* **TASK DESCRIPTION**: Beginning at the line that contains "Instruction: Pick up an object" and ending at the last line of the entries, write out each line exactly; include nothing outside that span.

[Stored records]
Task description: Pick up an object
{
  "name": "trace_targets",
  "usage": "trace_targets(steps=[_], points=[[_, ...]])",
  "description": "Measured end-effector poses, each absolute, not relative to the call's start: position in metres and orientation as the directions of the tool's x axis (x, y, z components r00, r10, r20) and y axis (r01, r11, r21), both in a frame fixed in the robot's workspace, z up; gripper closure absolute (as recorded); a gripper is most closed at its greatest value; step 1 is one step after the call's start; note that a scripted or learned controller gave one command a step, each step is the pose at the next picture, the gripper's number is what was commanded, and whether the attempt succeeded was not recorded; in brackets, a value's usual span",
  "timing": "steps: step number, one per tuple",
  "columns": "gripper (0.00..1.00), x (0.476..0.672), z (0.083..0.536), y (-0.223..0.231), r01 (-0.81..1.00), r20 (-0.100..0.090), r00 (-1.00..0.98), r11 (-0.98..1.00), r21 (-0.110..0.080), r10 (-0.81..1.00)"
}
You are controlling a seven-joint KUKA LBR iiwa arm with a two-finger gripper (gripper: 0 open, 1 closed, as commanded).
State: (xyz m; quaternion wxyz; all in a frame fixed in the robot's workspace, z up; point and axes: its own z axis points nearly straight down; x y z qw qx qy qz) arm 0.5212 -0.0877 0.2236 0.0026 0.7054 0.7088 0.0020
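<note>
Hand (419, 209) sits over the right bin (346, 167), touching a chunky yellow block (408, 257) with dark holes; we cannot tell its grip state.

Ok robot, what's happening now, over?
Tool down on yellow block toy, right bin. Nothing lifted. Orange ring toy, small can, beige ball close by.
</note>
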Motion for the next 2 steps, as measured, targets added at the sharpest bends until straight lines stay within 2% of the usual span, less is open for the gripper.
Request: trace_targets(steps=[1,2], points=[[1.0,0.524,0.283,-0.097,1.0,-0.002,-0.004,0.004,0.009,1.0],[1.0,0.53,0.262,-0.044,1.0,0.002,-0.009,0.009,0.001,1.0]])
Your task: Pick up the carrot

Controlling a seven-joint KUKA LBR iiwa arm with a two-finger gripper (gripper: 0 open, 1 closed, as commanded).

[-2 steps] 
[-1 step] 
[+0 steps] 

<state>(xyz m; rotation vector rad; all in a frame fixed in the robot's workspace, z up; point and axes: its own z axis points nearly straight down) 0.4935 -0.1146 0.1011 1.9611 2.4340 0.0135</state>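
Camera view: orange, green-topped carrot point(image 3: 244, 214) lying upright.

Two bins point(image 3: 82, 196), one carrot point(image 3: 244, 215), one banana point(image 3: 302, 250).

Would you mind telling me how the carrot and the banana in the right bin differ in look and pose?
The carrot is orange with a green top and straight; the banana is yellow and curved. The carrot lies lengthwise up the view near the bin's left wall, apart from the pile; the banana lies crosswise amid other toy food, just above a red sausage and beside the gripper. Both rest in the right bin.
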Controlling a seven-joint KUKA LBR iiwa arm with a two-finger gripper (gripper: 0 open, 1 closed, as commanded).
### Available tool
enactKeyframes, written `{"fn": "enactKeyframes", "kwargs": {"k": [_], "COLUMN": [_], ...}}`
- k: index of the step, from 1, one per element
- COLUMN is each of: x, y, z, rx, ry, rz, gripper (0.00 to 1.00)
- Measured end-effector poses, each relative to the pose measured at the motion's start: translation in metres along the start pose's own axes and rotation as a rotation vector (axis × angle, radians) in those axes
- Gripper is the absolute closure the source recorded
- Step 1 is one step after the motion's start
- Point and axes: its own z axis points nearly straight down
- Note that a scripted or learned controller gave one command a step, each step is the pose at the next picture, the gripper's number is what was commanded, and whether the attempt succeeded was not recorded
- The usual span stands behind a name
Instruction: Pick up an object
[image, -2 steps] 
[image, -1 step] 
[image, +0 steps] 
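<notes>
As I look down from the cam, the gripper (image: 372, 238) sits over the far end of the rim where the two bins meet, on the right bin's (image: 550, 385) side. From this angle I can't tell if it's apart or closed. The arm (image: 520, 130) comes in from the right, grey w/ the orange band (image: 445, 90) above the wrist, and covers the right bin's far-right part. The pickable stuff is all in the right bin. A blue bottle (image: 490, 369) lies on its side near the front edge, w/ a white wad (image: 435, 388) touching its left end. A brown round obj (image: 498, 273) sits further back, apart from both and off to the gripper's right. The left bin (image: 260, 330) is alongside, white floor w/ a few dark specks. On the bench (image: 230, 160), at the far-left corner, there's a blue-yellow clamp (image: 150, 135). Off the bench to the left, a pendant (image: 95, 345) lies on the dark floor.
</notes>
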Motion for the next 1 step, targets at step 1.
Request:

* **TASK OUTPUT**:
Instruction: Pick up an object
[image, -2 steps] 
[image, -1 step] 
[image, +0 steps] 
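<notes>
As I look down from the cam, the gripper (image: 372, 238) sits over the far end of the rim where the two bins meet, on the right bin's (image: 550, 385) side. From this angle I can't tell if it's apart or closed. The arm (image: 520, 130) comes in from the right, grey w/ the orange band (image: 445, 90) above the wrist, and covers the right bin's far-right part. The pickable stuff is all in the right bin. A blue bottle (image: 490, 369) lies on its side near the front edge, w/ a white wad (image: 435, 388) touching its left end. A brown round obj (image: 498, 273) sits further back, apart from both and off to the gripper's right. The left bin (image: 260, 330) is alongside, white floor w/ a few dark specks. On the bench (image: 230, 160), at the far-left corner, there's a blue-yellow clamp (image: 150, 135). Off the bench to the left, a pendant (image: 95, 345) lies on the dark floor.
</notes>
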Motion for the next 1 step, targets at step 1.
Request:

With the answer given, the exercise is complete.